- Church: Church of Scotland
- In office: 1939–1940
- Predecessor: James Black
- Successor: J. R. Forgan
- Other post: Regius Professor of Ecclesiastical History at the University of Glasgow (1922–1942)

Orders
- Ordination: 28 April 1904

Personal details
- Born: 17 December 1876
- Died: 14 March 1947 (aged 70)
- Children: One daughter
- Alma mater: University of Glasgow Balliol College, Oxford

= Archibald Main =

Scottish ecclesiastical historian

Archibald Main, (17 December 1876 – 14 March 1947) was a Scottish ecclesiastical historian, Church of Scotland minister, military chaplain, and academic. From 1915 to 1922, he was Professor of Ecclesiastical History at the University of St Andrews. From 1922 to 1942, he was Regius Professor of Ecclesiastical History at the University of Glasgow. He served as Chaplain to the King from 1925 and as Moderator of the General Assembly of the Church of Scotland from 1939 to 1940.

==Early life and education==
Main was born on 17 December 1876 in Partick, Glasgow, Scotland. He was educated at Garnethill Public School in Glasgow. He then studied philosophy at the University of Glasgow, and graduated with a first-class undergraduate Master of Arts (MA Hons) degree in 1899. Having won the Snell Exhibition, he studied modern history and economics at Balliol College, Oxford, and graduated from the University of Oxford with a Bachelor of Arts (BA) degree in 1903. He won the Stanhope Prize in 1903 for an essay on Sigismund, Holy Roman Emperor. In 1912, he was awarded an honorary Doctor of Letters (DLitt) degree by the University of Glasgow for a thesis titled The Life and Times of Ralph Cudworth.

==Career==
===Ordained ministry===
Main was ordained a minister of the Church of Scotland on 28 April 1904. He then served as Minister of St Madoes Church, Glencarse, in the Presbytery of Perth until 1912. He was called to a different church in April 1912, and served as Minister of Old Kilpatrick Church, Dunbartonshire, until 1915. On 20 October 1938, he was nominated as the next Moderator of the General Assembly of the Church of Scotland. He officially took up the position of Moderator on 23 May, at that start of 1939 General Assembly.

Main was elected Minister of Kirkbean Church in the Presbytery of Dumfries in 1942. He retired from full-time ministry on 13 February 1946 due to ill health.

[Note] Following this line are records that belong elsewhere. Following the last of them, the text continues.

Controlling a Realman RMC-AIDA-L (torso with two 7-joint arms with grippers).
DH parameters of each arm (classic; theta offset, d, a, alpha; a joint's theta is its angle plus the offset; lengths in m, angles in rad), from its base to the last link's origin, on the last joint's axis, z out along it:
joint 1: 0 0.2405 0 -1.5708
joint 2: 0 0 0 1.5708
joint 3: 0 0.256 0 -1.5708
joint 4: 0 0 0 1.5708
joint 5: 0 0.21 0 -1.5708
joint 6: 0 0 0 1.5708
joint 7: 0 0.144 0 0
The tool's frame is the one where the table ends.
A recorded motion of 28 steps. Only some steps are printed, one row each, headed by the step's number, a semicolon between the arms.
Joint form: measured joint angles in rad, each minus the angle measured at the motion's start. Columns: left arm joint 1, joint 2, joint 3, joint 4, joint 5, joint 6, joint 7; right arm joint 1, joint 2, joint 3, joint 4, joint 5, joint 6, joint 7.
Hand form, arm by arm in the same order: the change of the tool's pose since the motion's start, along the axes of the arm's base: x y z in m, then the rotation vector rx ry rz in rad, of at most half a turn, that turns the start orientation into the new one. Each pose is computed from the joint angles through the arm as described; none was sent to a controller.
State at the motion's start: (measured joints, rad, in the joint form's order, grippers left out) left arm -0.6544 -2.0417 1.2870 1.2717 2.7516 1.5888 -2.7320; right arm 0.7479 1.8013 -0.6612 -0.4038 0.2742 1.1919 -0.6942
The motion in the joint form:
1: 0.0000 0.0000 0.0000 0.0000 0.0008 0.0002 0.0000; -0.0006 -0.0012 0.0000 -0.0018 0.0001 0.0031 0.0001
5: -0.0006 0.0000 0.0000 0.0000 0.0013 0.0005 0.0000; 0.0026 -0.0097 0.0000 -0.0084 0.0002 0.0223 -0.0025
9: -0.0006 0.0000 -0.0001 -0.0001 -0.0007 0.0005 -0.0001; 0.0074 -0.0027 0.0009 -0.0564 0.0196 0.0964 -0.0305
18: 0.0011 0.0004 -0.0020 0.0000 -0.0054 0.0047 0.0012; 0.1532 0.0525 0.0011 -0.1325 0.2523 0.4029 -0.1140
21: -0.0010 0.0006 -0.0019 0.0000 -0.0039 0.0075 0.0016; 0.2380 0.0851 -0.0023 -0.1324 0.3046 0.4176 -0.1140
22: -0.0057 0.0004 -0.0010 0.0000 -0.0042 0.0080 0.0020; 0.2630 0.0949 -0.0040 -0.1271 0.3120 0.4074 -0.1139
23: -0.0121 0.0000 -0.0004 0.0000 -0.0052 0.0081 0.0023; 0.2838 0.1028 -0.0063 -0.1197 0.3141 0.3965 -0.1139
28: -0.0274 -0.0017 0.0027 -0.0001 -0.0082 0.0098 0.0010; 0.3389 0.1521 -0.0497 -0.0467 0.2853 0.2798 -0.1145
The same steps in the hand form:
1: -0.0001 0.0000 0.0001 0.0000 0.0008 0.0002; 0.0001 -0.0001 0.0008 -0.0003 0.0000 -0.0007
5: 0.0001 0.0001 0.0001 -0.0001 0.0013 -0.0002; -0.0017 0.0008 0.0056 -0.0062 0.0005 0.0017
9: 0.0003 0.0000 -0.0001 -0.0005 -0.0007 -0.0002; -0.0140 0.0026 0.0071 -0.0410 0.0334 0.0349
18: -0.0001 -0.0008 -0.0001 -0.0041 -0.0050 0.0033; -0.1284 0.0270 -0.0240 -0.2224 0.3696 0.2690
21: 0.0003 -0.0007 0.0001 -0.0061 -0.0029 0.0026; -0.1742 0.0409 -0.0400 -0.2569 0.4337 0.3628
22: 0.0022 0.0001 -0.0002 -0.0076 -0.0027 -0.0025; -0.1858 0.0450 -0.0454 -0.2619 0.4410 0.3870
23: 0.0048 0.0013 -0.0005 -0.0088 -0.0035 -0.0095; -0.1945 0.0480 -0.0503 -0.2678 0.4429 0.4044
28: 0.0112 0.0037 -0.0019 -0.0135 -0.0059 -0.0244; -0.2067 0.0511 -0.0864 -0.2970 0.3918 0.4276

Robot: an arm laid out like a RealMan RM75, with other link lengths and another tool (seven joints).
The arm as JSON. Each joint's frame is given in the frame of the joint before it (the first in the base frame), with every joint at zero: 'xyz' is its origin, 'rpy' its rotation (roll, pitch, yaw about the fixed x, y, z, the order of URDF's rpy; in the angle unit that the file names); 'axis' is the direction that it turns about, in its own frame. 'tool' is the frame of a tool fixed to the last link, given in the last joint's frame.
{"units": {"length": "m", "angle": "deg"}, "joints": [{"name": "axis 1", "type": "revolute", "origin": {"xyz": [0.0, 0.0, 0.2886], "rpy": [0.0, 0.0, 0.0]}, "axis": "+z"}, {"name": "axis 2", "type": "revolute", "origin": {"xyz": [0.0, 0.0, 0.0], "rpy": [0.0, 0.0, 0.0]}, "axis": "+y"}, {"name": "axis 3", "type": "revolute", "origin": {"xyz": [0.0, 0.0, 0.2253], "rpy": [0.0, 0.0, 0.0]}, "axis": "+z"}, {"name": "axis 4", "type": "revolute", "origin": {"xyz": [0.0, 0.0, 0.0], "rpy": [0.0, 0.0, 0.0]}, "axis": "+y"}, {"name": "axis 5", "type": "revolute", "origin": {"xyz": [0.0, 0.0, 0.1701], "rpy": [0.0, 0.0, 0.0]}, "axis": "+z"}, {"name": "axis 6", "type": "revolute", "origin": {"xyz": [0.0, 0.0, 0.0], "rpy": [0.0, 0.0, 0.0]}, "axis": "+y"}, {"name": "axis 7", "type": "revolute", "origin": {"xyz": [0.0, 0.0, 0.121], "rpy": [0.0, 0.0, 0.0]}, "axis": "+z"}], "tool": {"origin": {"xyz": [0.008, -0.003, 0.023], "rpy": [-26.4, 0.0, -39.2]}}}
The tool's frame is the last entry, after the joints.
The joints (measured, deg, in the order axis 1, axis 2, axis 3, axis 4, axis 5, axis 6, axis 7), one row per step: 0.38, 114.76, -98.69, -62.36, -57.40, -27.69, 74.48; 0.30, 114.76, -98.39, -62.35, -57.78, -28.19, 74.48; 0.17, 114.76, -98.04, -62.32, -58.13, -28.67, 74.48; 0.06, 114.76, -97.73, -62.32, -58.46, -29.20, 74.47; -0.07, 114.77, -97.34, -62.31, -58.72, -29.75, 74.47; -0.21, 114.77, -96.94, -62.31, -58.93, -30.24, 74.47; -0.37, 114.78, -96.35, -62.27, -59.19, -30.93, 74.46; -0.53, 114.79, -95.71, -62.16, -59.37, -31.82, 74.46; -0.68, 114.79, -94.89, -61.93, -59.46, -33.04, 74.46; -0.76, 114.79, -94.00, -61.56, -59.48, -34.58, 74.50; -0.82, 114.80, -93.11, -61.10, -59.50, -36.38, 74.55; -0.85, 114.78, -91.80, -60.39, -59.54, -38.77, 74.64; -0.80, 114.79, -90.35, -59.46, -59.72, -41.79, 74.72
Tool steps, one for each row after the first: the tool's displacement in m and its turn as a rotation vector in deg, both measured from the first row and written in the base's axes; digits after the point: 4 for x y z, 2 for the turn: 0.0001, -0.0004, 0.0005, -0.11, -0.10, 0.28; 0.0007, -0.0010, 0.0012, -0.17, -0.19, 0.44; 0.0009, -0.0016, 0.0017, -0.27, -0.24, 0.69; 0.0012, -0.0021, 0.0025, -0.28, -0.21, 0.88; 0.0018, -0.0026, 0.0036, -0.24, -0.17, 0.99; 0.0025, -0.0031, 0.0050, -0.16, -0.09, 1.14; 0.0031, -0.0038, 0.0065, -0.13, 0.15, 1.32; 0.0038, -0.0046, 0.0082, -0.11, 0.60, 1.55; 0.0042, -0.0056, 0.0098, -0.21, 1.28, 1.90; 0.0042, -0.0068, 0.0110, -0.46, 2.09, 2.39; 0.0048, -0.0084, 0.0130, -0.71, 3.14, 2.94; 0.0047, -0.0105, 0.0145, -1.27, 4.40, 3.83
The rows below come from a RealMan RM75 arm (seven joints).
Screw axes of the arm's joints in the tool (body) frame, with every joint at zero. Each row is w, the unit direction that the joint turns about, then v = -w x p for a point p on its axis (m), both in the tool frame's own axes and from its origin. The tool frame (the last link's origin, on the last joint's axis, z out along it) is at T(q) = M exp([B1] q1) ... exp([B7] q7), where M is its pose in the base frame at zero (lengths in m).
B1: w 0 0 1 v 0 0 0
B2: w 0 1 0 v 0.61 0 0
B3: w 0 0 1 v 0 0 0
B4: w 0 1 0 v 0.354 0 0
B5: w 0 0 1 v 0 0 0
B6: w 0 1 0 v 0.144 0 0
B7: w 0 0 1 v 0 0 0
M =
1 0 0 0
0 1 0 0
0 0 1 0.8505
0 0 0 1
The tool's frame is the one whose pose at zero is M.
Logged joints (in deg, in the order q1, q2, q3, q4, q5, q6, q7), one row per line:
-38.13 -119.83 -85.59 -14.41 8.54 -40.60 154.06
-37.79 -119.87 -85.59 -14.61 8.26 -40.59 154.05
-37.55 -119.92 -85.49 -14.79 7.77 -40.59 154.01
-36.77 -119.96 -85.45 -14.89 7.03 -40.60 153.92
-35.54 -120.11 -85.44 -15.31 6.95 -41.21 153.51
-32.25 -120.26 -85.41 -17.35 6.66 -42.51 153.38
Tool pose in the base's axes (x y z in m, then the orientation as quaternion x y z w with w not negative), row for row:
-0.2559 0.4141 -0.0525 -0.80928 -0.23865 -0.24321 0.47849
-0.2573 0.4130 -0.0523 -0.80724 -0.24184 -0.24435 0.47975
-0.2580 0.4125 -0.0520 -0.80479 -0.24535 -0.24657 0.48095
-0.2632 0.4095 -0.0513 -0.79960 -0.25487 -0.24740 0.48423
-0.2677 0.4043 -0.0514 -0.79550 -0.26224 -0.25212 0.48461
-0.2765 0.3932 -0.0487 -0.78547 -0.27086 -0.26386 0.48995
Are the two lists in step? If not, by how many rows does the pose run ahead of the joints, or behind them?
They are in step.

In May 1925, Main was appointed by King George V as a Chaplain-in-Ordinary to His Majesty in Scotland. He was re-appointed to that position by King Edward VIII (in 1936), and by King George VI (in 1937).

===Academic career===
Main acted as an examiner at the University of St Andrews in political economy between 1906 and 1908, and political economy and modern history between 1912 and 1914. On 1 October 1915, he was appointed Professor of Ecclesiastical History at the University of St Andrews. He succeeded John Herkless who had been appointed principal of the university. On 1 October 1922, he was appointed Regius Professor of Ecclesiastical History at the University of Glasgow. He was the Baird Lecturer from 1935 to 1936. He stepped down from that Regius Chair in September 1942.

===Military service===
During World War I, Main served as a military chaplain. On 9 July 1917, he was appointed a temporary chaplain and attached to the 2nd Battalion, Fifeshire Volunteer Regiment, Territorial Force. He later transferred to the 7th Volunteer Battalion of the Royal Highlanders, Volunteer Force. On 8 July 1918, he was made a temporary Chaplain to the Forces 4th Class (equivalent in rank to captain) in the Army Chaplains' Department. He then served in the 9th Volunteer Battalion Royal Highlanders until the end of the war.

In July 1919, Main was made an Honorary Chaplain in recognition of his war service. On 31 March 1922, he was appointed a Chaplain to the Forces 4th Class in the Royal Army Chaplains' Department, Territorial Army Reserve. While a professor at the University of Glasgow, he served as chaplain to the Glasgow University Officers' Training Corps; he stood down in 1942 when he left academia.

==Honours==
For his service in World War I, Main was awarded two campaign medals; the British War Medal and the Victory Medal.

On 30 June 1921, Main was awarded an honorary Doctor of Divinity (DD) degree by his alma mater (the University of Glasgow). In 1943, he was awarded an honorary Doctor of Laws (LLD) degree by the University of Glasgow.

==Styles==
- 1876–1904; Mr Archibald Main
- 1904–1915; The Reverend Archibald Main
- 1915–1939; The Reverend Professor Archibald Main
- 1939–1940; The Right Reverend Professor Archibald Main
- 1940–1947; The Very Reverend Professor Archibald Main

==Family==

In 1907 he married Mary Jardine Giffen, daughter of Andrew Giffen of Glasgow. They had one daughter.